A generation ago, traditional families were sacred in Spain. Gen. Francisco Franco liked them big and Catholic, and gave hefty cash prizes to parents with the most copious broods.
These days a civics course in Spain's public schools teaches that modern families can be quite different single parents with kids, or same-sex couples raising adopted children.
This and a host of other social reforms have given traditionally Catholic Spain a striking new look, and while the clergy is fighting the changes, the general public seems to be taking them in its stride.
Spain is one of the few countries that grant full legal status to same-sex couples, including adoption rights. Prime Minister Jose Luis Rodriguez Zapatero, whose Socialist government enacted many of the changes, also engineered a law granting financial aid to families caring for handicapped or elderly relatives, amnestied 600,000 undocumented aliens, and created special courts to prosecute spousal violence.
"Spaniards like to come across as progressive. They think that this way they remedy the inferiority complex they have with respect to the rest of Europe," said Cotarelo, who teaches at Complutense University in Madrid.
An Instituto Opina poll published the day after the gay marriage law passed in 2005 showed 62% in favor and 30% against.
Only a few thousand gay couples in this nation of 45 million have married, but the Catholic church is fighting back.
The archbishop of Valencia, Cardinal Agustin Garcia-Gasco, said gay marriage and streamlined procedures for divorce were undermining Spain's families and social fabric.

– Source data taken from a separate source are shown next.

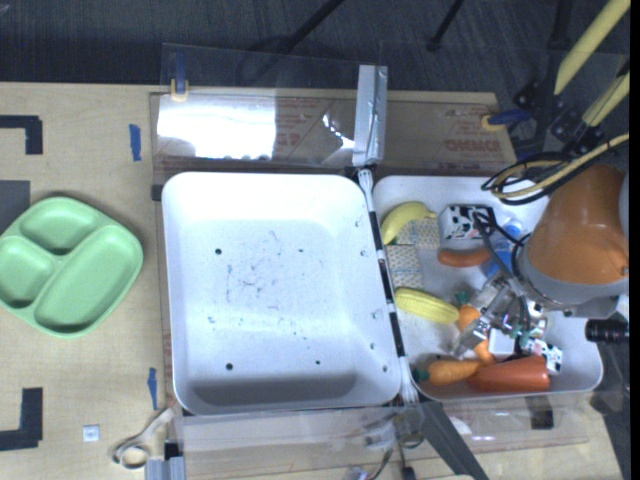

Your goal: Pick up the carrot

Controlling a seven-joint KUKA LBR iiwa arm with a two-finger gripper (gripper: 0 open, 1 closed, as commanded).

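While low in the right bin (590, 373) | end effector (487, 330) grip unclear | tapered smooth carrot (451, 371) near

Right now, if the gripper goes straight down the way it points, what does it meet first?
Probably the carrot at the right bin's near wall. The gripper points down-left toward it, with the long red vegetable just beside. Depth is unclear from this slanted view.

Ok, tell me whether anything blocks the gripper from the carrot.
Nothing visible does. The gripper hangs low in the right bin, just above the carrot, which lies against the bin's near wall beside a red-orange sausage-shaped toy.
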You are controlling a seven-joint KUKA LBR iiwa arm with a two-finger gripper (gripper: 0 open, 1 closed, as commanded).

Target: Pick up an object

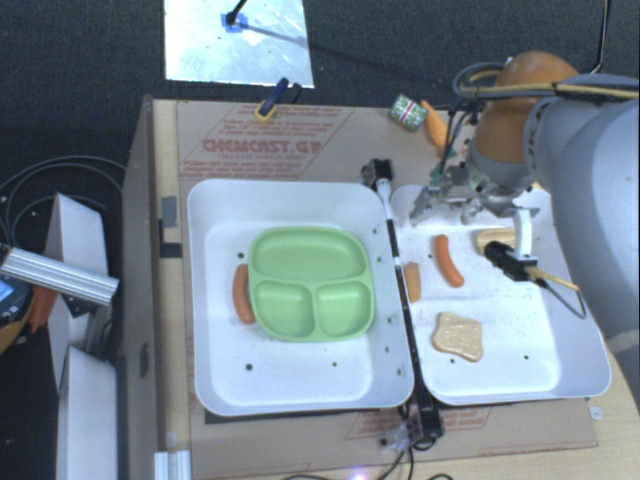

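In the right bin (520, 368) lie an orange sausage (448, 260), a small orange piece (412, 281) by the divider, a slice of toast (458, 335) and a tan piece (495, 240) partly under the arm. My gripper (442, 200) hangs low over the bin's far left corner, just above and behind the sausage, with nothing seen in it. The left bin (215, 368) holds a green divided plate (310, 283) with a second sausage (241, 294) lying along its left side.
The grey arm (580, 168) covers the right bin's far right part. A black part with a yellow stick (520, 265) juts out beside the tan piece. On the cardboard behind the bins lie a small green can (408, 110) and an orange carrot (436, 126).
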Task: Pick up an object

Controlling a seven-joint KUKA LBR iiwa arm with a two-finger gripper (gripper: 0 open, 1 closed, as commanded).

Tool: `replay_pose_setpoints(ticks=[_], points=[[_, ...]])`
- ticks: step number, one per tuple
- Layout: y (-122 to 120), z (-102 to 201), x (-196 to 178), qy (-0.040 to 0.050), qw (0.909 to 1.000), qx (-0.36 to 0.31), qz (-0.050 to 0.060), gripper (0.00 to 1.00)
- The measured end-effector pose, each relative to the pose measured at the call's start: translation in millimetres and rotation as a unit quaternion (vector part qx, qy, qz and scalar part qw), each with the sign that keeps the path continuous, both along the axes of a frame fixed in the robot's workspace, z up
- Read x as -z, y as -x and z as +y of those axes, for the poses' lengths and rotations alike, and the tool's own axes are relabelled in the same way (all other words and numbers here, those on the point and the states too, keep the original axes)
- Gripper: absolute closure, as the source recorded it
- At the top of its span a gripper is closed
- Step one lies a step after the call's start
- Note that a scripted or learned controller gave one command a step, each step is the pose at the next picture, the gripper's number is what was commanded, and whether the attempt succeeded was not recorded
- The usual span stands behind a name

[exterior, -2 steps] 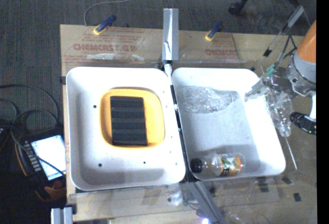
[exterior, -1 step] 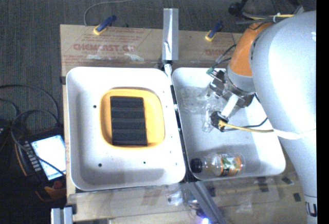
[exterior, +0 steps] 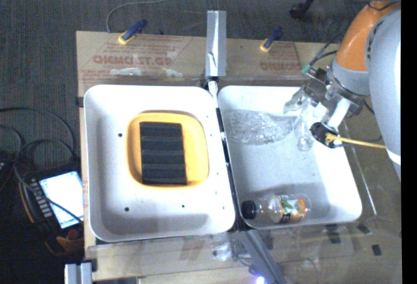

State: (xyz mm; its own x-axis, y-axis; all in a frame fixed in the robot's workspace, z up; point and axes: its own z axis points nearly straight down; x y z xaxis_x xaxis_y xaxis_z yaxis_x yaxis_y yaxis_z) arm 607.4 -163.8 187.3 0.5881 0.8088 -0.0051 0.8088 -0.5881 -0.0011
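Note:
A crumpled clear plastic piece [exterior: 257,126] lies in the upper part of the right bin [exterior: 332,175]. A clear bottle [exterior: 277,208] with a black cap and an orange label lies on its side near that bin's front edge. A yellow tray with a black ribbed insert [exterior: 166,150] rests in the middle of the left bin [exterior: 104,172]. My gripper [exterior: 301,121] reaches in from the right, low over the right bin's upper right, at the right end of the clear plastic. Its tips blur into the plastic, so contact is unclear.
The grey arm with its orange band [exterior: 361,28] fills the right edge. A thin yellow rod [exterior: 358,142] juts right from the wrist. A metal post [exterior: 215,48] stands behind the bins' shared wall. Two blue-yellow clamps [exterior: 132,31] hold the cardboard at the back.

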Motion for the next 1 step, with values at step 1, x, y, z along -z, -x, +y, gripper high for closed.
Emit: replay_pose_setpoints(ticks=[1], points=[[78.0,-12.9,-15.2,-0.0016,0.9934,-0.115,0.000,0.00]])
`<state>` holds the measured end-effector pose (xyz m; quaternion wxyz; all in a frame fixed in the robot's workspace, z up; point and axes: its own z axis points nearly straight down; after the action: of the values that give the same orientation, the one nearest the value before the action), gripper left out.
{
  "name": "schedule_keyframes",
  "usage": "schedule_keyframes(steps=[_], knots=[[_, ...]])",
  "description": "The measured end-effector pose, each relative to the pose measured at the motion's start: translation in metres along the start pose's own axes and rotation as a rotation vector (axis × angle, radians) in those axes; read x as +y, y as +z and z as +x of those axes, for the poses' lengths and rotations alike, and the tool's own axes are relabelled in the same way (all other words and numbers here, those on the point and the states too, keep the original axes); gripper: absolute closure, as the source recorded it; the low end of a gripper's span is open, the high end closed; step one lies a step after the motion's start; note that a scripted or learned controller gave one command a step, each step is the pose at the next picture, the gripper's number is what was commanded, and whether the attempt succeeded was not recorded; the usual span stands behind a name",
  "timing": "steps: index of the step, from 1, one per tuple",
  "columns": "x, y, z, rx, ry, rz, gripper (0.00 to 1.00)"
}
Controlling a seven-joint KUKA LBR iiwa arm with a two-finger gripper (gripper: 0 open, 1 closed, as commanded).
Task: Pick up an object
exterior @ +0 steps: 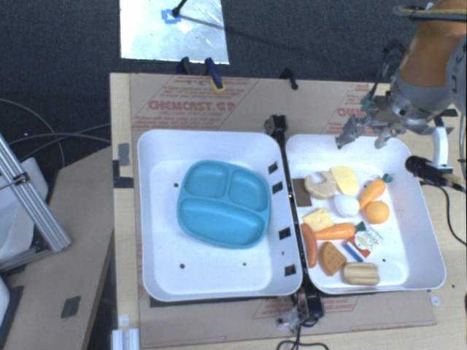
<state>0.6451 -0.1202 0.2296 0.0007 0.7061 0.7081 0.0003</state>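
Gripper: I am holding my gripper [365, 131] above the far edge of the right bin [427, 232]; my fingers [346, 135] are standing spread apart with nothing between them.
Targets: the toy food is lying heaped in the right bin; an egg [346, 205], an orange [377, 212], two carrots [335, 232], a hot dog [310, 245] and a bread roll [360, 273] are sitting close together, some touching.
Left bin: I am leaving the blue tray [223, 203] alone.
Progress: nothing is lifted yet; I am judging that choosing a piece, descending, closing and raising are all left.
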Motion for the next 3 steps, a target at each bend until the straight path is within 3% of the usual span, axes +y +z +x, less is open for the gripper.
schedule_keyframes(steps=[3], knots=[[0.001,0.145,-0.008,-0.001,0.001,0.0,0.0]])
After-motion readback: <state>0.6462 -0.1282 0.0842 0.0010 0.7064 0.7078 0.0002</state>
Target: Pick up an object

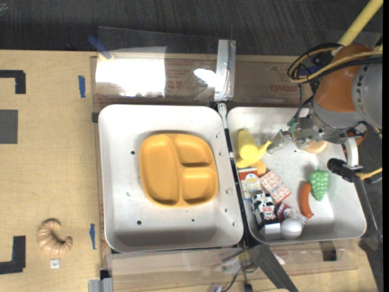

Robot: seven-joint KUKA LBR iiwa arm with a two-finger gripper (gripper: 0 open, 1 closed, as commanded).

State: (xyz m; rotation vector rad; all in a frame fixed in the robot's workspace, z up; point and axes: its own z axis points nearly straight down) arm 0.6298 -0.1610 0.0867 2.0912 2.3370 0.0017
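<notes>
Your gripper (296, 131) hangs in the right bin; I can't tell how its jaws stand. Just left of them, the yellow toy (248, 148) looks light and smooth, so grip across its narrow body

Bright, even light falls from overhead, and the white bins (115, 163) come close to washing out. Strong glare whitens the clear plastic sheet (130, 75) behind the left bin. Shadows are soft and short, darkest under the orange divided tray (178, 168). The picture is mildly soft and grainy throughout; the dark floor (182, 11) at the top loses detail.
</notes>
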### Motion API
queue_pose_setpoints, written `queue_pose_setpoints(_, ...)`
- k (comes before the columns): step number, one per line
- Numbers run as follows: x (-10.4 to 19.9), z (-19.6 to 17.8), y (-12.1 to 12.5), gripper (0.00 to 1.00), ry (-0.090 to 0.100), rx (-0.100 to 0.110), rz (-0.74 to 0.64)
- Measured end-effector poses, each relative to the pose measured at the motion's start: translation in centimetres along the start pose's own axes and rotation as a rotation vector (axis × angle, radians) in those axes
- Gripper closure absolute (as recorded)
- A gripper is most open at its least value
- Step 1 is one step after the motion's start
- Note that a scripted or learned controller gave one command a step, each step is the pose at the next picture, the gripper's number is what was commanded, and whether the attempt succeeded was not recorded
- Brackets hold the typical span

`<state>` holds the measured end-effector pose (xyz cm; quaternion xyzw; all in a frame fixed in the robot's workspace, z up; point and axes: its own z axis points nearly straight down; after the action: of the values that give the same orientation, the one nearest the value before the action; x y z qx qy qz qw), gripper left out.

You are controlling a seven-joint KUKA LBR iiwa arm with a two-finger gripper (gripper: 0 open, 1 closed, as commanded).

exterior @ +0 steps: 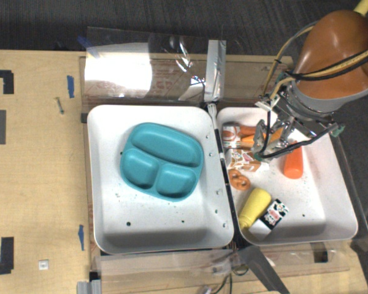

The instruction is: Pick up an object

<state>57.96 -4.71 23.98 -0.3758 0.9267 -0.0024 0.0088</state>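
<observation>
Carrot point(248, 138), a small orange piece, lay just left of the gripper point(271, 141); it looked light, stiff, smooth, best pinched across its middle; jaw state I could not tell.
</observation>
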Motion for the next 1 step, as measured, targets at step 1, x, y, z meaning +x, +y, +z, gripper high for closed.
queue_pose_setpoints(1,-4.96,-3.18,-5.36,1.00,0.005,-0.006,0.004)
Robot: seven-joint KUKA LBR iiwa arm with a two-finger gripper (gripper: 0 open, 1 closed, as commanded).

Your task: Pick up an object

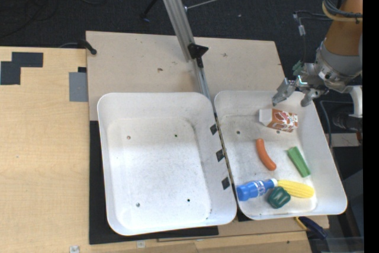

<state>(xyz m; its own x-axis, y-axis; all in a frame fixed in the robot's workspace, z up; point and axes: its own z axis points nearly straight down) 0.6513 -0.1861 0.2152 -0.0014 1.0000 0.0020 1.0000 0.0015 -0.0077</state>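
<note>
Hovering jaws (pixel 297 90) above a carton (pixel 280 119), label seemingly unreadable.

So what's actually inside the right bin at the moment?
The right bin holds a carton, sausage, green block, blue bottle, corn cob and dark green piece. Anything beneath them is hidden.

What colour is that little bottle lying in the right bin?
Blue, with a white cap end, seen in the camera view: the bottle lies beside the yellow corn.
</note>
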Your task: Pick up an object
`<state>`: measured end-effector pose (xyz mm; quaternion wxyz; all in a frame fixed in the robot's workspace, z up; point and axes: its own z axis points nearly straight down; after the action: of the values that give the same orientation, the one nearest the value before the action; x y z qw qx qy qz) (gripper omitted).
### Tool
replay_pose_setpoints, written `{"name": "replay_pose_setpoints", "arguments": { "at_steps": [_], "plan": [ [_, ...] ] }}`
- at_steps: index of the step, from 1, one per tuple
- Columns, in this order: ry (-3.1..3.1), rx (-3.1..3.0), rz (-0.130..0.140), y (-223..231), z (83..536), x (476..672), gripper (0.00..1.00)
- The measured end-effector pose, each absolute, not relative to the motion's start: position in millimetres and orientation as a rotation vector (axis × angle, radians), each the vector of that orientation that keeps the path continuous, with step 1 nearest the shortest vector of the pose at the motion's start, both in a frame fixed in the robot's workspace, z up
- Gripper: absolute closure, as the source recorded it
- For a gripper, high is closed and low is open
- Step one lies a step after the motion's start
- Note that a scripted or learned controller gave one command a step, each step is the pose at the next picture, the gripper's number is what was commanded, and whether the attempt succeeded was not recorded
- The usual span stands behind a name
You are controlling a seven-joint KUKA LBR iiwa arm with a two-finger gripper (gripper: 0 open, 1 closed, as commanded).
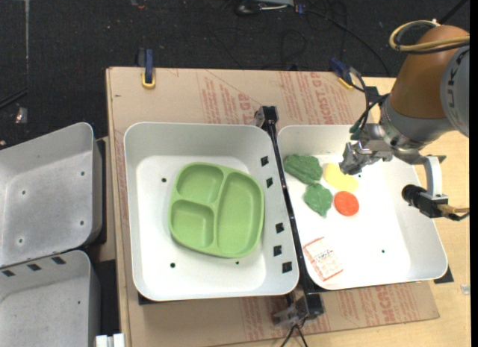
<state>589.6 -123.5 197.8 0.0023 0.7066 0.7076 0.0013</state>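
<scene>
While gripper hovers, fingers unclear, yellow obj shows no long axis.

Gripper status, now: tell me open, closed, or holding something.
Gripper: cannot be told. It sits low in the right bin, over the yellow object, beside the orange object and green pieces.

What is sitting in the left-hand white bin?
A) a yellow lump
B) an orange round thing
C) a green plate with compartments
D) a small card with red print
C: the green plate with compartments lies alone in the left bin, while the orange round thing, the yellow lump and the small card all lie in the right bin.
</scene>
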Motion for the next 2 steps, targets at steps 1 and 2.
{"name": "replay_pose_setpoints", "arguments": {
  "at_steps": [1,2],
  "plan": [
    [2.221,2.215,0.004,-123.6,251.0,590.8,1.0],
    [2.229,2.215,0.0,-73.6,238.1,601.4,1.0]
  ]
}}
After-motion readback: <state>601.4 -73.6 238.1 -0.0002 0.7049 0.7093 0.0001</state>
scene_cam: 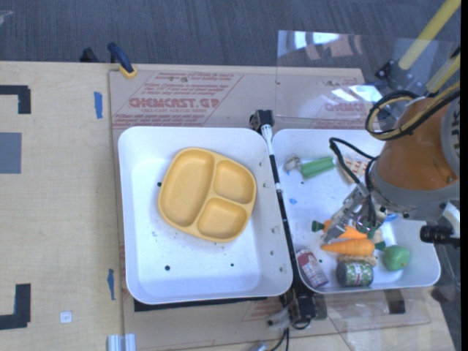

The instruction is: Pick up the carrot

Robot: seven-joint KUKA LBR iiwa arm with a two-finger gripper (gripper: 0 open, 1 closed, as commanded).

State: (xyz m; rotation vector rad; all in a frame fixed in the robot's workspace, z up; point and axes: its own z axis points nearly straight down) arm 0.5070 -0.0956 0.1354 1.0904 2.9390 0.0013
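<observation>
The orange carrot (349, 246) lies on its side in the right bin (307, 196), near that bin's front edge. My gripper (349, 223) hangs directly over it, just behind and above its upper side, very close to it or touching. The grey and orange arm (413, 163) comes in from the right and hides the bin's right part. A small orange and green piece (319, 226) shows just left of the gripper.
Around the carrot sit a green can (355, 273), a red-labelled can (313, 268) and a green round fruit (395, 257). A green item with a white end (314, 168) lies at the bin's back. The left bin (139, 218) holds a yellow divided plate (208, 194).
</observation>
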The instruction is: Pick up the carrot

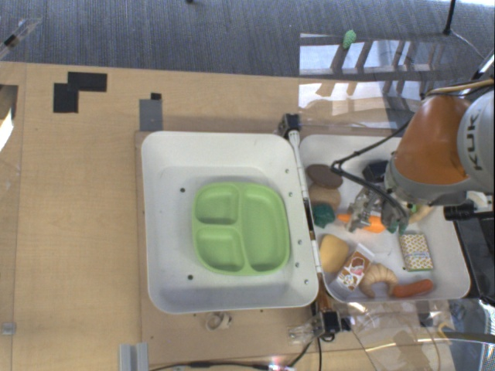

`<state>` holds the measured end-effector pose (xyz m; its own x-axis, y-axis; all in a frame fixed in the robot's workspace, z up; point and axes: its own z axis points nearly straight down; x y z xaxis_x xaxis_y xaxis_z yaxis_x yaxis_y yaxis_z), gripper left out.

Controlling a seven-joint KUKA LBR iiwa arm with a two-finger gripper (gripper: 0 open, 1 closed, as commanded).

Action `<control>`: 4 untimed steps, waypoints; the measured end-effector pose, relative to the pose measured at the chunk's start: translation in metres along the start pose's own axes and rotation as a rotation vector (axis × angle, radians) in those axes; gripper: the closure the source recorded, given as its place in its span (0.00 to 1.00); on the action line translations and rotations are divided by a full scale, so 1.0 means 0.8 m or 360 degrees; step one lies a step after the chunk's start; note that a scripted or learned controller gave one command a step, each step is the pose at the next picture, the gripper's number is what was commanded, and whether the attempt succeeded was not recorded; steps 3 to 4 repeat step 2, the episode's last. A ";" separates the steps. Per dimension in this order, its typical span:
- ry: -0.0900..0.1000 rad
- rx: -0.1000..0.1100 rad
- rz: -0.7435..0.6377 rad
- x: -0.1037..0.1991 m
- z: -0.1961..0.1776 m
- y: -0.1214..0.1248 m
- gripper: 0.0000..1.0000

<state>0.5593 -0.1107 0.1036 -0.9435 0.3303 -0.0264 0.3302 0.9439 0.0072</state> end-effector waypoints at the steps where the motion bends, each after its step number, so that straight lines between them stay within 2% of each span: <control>1: -0.0017 -0.0004 -0.0010 -0.004 -0.015 0.003 1.00; 2: -0.0036 -0.0008 -0.0021 -0.009 -0.031 0.006 1.00; 4: -0.0036 -0.0008 -0.0021 -0.009 -0.031 0.006 1.00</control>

"Along this path we are headed toward the dissolution of democracy," he warned the crowd.
Zapatero hit back by accusing the church of trying to impose its view on a people he described as perfectly comfortable with gay marriage.
"Whatever some cardinal may say, the family, understood in a broad sense, is in very good health," Zapatero told a campaign rally.
Under Franco, the church was powerful and close to the government. Franco's death in 1975 cost the clergy a source of support, and these days only a small proportion of the 80% of Spaniards who call themselves Catholic attend church regularly.
Meanwhile, the democratic society that has gradually involved since Franco died in 1975 shows striking tolerance of homosexuality. For instance, in a media campaign last year to fight AIDS by encouraging gay men to use condoms, one of the participants was Fernando Grande-Marlaska, a prominent judge at Spain's main terrorism court, who is openly gay.
One sign that society is at ease with gay rights is that the issue is not much of an issue in next month's election. Cotarelo said the changes have probably not angered many moderate conservatives, a key consideration in a race where centrist votes are crucial.